I have only presented simple examples for recursion in this chapter to illustrate the concept. In fact, these examples are probably more efficiently implemented using loops!

But there are times when using recursion is more elegant and readable (and perhaps easier to write). It might sometimes provide a higher level of abstraction over using loops. Think of how self-explanatory the recursive versions of factorial and Fibonacci are!

Recursion is an example of a divide-and-conquer paradigm (we touched on this briefly when discussing composition and abstraction). You break down tasks into smaller subproblems, and the solutions to the smaller subproblems can then be combined to solve the bigger problem.

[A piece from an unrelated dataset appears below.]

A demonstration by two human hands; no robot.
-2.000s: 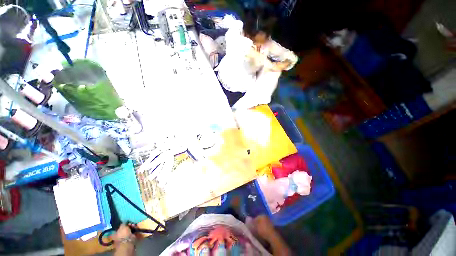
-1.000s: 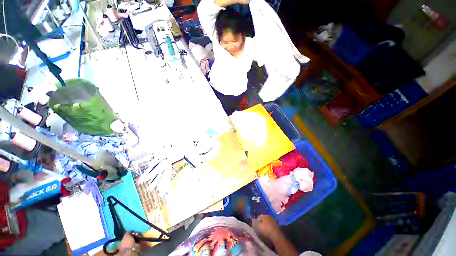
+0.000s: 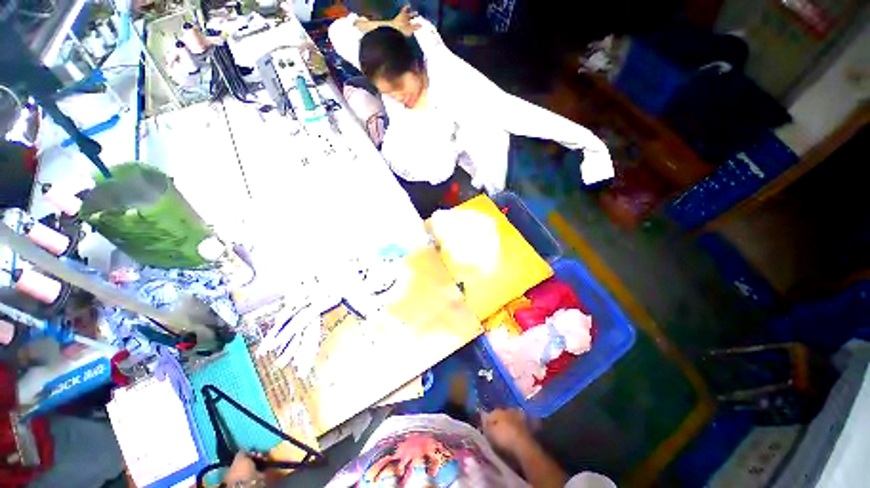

Start noticing recursions in different problems! For example, you can check for palindromes using recursion (assuming we did not have a convenient way to reverse a string)

Palindrome checker with recursion

A tree data structure is the best example use case for recursion. These are often used in search and sorting algorithms. You can elegantly navigate down a tree to its children nodes using recursion (say from node 2 down to node 11 in the figure below). Recursive functions will help break down this complex task into simpler sub-problems. So you navigate down to a child, and the child will navigate down to its child, etc. Imagine having to write complicated nested loops to do this, especially when you do not know in advance how many branches or how deep the tree is! In fact, if you are taking the Introduction to Machine Learning module, you will be implementing a decision tree from scratch in your coursework! You’ll need recursion for that! We’ll discuss more about trees in one of our live lectures in October 🌲

Trees

Paddy3118, CC BY-SA 4.0, via Wikimedia Commons

We will not have time to practice more recursion (you still have a lot of cover!) In any case, hopefully you get the whole concept of recursion. Remember that using recursion often requires a “leap of faith”! If you have thought and defined the base and recursive cases carefully, you should then trust that your recursive functions will do the right thing!